WORK TASK: Quote every line below exactly and skip any picture.

DATA SHOWN:

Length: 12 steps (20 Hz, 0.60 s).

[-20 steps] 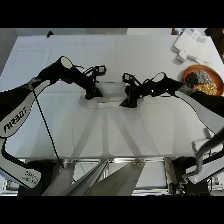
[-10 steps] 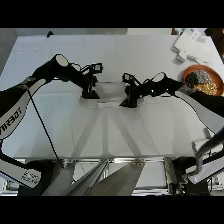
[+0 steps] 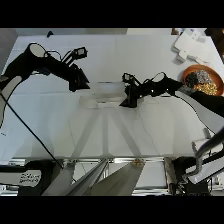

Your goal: Fold the box and place the chain.

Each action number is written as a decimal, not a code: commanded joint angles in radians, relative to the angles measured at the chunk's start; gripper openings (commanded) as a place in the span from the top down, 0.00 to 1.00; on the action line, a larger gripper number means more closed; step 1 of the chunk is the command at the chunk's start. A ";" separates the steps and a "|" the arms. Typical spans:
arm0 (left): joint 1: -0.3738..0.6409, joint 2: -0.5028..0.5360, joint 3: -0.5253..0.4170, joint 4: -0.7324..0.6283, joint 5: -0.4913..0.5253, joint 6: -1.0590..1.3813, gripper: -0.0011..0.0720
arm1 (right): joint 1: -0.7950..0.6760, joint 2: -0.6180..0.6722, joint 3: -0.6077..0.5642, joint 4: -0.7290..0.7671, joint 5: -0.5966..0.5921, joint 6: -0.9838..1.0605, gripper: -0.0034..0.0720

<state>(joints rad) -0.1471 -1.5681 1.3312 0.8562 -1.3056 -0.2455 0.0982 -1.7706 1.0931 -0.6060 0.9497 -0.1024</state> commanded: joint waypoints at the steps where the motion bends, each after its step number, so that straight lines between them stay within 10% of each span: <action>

TASK SOLUTION:
Length: 12 steps (20 Hz, 0.60 s).

[-20 steps] 
[-10 steps] 
[+0 steps] 

Your goal: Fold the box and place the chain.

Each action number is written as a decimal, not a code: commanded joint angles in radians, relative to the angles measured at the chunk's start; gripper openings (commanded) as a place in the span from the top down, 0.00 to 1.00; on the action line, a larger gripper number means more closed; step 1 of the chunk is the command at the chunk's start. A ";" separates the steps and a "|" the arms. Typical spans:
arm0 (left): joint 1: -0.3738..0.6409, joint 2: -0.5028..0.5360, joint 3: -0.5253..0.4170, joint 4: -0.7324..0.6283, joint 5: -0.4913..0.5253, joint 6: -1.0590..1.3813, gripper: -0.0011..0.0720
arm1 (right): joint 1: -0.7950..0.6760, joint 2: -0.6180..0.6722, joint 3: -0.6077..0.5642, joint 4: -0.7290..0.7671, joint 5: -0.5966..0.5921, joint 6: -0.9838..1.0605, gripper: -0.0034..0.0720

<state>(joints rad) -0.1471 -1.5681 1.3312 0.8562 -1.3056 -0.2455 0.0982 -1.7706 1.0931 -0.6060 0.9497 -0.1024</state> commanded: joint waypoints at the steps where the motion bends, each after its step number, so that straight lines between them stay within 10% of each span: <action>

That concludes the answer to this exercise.